La letteratura –ricorda Conti- indica come si siano verificati numerosi decessi in sedazione/anestesia generale anche in pazienti non a rischio causati da un mancato rispetto dei protocolli di sicurezza e dei dosaggi”. Sempre in tema di responsabilità, ricorda il coordinatore di Visione Forense, “la legge Gelli-Bianco 24/2017, indica che il titolare dello studio risponde a titolo di responsabilità contrattuale in quanto ha assunto un’obbligazione nei confronti diretta del paziente mentre l’anestesista, che è un collaboratore, risponde del proprio operato a titolo di responsabilità extracontrattuale”. 

La legge Gelli-Bianco -continua- ha inoltre introdotto nel codice penale (con l’art. 590 sexies) una disciplina ad hoc per i reati di omicidio e lesioni personali commessi nell’esercizio della professione sanitaria, relativamente a cui si segnala l’esclusione della punibilità del medico che abbia rispettato le raccomandazioni previste dalle linee guida vigenti o dalle buone pratiche clinico-assistenziali, pur se abbia compiuto un errore esecutivo per imperizia”. 
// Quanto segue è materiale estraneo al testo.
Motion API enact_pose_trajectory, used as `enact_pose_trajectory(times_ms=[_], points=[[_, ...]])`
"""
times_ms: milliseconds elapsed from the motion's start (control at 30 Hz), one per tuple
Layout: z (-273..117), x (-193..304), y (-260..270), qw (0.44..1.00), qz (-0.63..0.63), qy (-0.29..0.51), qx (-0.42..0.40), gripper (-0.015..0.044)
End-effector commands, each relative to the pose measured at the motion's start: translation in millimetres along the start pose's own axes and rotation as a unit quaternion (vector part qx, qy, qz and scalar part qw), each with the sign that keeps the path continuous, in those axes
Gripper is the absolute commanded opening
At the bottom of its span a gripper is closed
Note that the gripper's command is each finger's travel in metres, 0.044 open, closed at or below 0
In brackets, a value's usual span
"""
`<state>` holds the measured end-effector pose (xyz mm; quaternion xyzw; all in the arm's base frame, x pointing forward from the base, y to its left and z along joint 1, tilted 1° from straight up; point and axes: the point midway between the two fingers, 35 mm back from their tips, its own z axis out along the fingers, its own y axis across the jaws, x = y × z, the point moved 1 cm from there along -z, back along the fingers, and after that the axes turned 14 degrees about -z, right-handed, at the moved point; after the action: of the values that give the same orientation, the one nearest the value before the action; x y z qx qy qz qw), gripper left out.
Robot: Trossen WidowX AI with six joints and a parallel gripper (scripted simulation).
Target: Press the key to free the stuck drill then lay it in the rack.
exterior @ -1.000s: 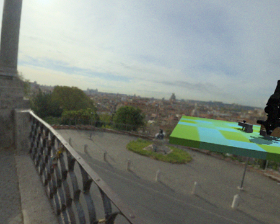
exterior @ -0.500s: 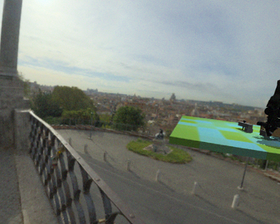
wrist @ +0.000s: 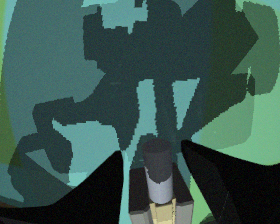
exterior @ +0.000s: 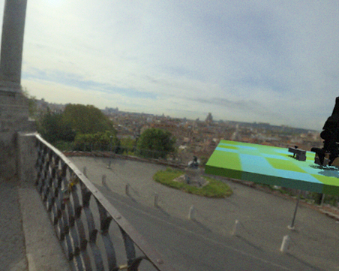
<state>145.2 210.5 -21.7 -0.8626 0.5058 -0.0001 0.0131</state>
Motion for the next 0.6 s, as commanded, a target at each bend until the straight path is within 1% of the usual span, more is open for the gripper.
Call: enact_pose_trajectory(times_ms=[0, 167, 567], points=[[0, 0, 0, 1.000, 0.000, 0.001, -0.001, 0.0315], [-3, 0, 0, 1.000, 0.000, 0.002, -0.001, 0.0440], [-58, -1, 1, 1.000, 0.001, 0.007, -0.004, 0.0440]])
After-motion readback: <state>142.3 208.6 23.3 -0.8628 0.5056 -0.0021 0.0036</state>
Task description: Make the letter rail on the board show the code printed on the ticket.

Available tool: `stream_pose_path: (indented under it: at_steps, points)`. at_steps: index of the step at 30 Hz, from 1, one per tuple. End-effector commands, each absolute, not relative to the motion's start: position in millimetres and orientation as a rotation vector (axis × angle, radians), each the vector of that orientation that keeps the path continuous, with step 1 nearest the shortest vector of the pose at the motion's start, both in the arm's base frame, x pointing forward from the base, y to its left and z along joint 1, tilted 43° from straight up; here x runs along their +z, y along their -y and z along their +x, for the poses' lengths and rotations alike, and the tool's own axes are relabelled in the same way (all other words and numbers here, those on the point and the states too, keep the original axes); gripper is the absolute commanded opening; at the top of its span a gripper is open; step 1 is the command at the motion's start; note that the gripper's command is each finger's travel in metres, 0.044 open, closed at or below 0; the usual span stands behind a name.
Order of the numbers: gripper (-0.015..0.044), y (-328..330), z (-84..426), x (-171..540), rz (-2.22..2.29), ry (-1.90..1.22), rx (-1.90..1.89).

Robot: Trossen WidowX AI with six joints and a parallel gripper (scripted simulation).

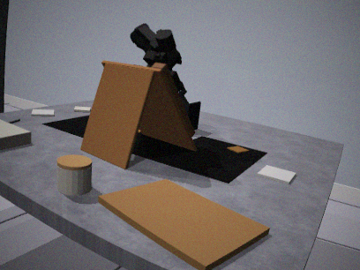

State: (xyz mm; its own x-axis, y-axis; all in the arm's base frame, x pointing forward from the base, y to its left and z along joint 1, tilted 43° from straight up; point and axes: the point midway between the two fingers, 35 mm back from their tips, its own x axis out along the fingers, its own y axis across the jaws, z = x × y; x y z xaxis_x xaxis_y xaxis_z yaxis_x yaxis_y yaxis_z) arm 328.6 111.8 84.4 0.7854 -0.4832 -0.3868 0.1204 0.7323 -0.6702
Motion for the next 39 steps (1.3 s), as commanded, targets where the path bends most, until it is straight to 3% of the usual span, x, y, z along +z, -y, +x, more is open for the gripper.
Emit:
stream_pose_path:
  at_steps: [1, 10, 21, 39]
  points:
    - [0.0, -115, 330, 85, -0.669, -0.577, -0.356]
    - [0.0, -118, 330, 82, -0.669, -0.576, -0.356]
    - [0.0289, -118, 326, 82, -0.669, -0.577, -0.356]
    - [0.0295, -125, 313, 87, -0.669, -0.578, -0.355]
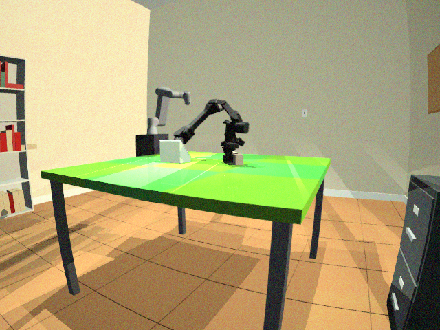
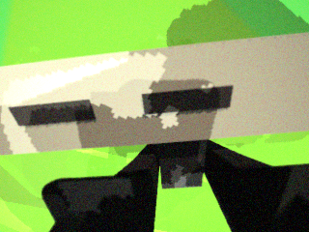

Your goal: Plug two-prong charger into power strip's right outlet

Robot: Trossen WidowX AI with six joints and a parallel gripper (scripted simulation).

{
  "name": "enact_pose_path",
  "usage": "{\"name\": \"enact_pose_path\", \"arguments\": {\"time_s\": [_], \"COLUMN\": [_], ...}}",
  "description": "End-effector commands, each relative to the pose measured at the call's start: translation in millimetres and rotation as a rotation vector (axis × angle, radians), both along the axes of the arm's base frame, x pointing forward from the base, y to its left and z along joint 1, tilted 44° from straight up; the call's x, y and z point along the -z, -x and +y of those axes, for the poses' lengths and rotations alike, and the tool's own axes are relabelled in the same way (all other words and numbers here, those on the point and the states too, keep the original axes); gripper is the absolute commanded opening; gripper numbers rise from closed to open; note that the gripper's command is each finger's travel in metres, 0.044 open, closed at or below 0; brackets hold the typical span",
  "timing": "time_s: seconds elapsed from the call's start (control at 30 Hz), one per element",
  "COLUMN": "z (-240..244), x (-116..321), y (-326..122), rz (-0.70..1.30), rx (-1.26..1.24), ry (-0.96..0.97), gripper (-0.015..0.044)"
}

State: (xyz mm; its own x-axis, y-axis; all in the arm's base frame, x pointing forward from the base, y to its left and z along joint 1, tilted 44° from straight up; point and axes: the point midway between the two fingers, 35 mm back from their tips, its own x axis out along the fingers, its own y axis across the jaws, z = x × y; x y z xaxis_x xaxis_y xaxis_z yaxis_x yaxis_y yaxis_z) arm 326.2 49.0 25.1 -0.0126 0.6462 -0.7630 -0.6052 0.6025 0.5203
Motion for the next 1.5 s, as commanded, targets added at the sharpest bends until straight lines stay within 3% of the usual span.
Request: {"name": "enact_pose_path", "arguments": {"time_s": [0.0, 0.63, 1.2, 1.47], "z": [2.4, 0.0, 0.0, -1.2], "x": [-3.6, 0.3, 0.3, 1.5], "y": [-4.7, 0.1, 0.1, 2.1], "rz": [-0.016, 0.001, 0.001, -0.002], "rx": [0.002, 0.000, 0.000, 0.000], "ry": [-0.013, 0.000, 0.000, -0.003], "gripper": [0.0000, 0.0000, 0.0440, 0.0440]}}
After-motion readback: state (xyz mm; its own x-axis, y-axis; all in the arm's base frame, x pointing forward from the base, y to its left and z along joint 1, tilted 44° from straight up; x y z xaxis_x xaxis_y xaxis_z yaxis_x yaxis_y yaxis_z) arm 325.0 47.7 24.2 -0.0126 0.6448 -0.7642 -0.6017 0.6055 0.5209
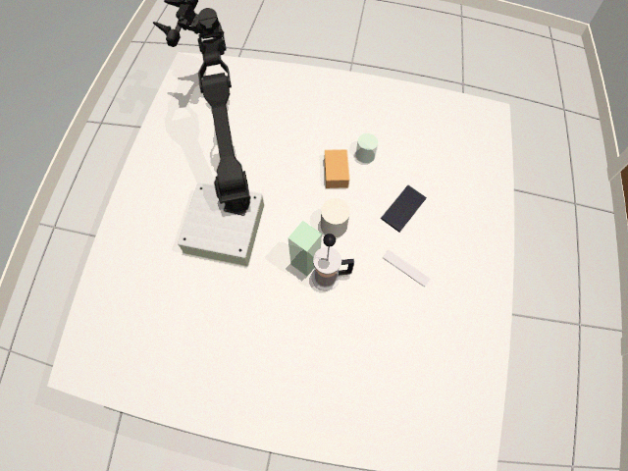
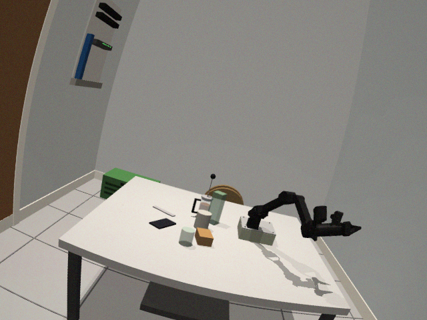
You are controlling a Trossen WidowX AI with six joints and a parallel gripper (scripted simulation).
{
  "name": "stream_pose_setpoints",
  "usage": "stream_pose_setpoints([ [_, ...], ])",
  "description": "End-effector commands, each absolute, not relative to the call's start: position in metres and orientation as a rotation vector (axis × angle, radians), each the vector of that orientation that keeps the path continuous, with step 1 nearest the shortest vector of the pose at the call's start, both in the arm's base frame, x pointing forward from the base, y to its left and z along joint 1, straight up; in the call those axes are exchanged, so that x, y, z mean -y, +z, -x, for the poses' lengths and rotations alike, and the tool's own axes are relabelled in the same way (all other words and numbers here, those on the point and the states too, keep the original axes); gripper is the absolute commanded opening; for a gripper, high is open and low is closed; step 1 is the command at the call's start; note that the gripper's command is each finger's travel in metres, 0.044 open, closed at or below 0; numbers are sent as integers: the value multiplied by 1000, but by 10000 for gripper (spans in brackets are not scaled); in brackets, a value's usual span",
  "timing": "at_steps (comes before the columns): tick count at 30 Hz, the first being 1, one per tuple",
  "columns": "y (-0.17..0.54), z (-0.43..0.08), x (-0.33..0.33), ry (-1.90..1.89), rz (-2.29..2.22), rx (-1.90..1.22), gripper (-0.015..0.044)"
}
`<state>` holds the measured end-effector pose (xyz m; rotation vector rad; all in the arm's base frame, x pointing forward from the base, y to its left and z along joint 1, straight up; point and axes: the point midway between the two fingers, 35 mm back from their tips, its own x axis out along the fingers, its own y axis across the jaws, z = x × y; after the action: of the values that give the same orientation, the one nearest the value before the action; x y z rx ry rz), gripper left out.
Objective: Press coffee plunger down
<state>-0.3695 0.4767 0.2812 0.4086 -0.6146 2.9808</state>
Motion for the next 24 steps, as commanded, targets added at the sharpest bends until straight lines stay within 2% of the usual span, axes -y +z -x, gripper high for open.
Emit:
stream_pose_setpoints([
  [1, 282, 368, -478, 2978, -407, 613, 426],
  [4, 289, 350, -490, 2935, -388, 592, 440],
  [8, 307, 295, -521, 2807, -335, 528, 440],
  [17, 341, 191, -548, 2578, -240, 507, 440],
  [24, 366, 76, -561, 2320, -164, 396, 440],
])
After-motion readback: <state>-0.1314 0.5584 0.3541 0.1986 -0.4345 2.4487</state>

Su questo punto, sottolinea Conti, sarà fondamentale aver prodotto una completa anamnesi, un dettagliato consenso informato oltre a tutta quella documentazione che possa provare il rispetto dei protocolli operativi e delle linee guida.
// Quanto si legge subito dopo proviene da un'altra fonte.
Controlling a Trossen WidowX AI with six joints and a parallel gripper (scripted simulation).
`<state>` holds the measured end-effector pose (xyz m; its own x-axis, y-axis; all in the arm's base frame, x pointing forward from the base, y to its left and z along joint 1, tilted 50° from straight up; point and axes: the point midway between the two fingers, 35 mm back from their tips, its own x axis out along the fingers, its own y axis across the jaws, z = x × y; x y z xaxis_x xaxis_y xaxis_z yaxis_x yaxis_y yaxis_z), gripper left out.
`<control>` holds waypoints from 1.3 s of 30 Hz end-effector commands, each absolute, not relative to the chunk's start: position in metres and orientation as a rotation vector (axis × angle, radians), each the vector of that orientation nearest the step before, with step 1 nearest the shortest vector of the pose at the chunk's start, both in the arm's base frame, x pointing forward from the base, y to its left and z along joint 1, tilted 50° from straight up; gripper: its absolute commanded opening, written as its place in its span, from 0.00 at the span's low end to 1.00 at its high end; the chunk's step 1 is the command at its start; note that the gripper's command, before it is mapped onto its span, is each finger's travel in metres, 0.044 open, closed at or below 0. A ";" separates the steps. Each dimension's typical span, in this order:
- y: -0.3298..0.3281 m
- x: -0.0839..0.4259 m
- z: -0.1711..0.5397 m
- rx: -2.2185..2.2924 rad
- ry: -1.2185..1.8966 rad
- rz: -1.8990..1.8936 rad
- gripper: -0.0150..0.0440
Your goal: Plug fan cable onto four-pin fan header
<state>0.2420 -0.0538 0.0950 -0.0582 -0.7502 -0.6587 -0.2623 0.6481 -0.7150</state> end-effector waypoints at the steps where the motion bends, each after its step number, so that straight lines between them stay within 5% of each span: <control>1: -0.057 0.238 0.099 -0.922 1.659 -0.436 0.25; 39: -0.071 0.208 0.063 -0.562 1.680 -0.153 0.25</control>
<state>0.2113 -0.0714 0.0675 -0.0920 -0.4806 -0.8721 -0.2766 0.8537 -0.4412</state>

 Per quanto riguarda la parte assicurativa, (art. 10, comma 3, legge n. 24/2017) il dott. Conti ricorda che i “professionisti che collaborano presso una struttura sanitaria, pubblica o privata, devono provvedere alla stipula di una adeguata polizza di assicurazione per colpa grave; considerando l'art. 9 sempre della L. n. 24/2017 che prevede l’azione di rivalsa nei confronti del professionista, azione che può essere esercitata soltanto laddove l'inadempimento del professionista sanitario sia stato caratterizzato da dolo o da colpa grave entro il termine di un anno dall’avvenuto pagamento”.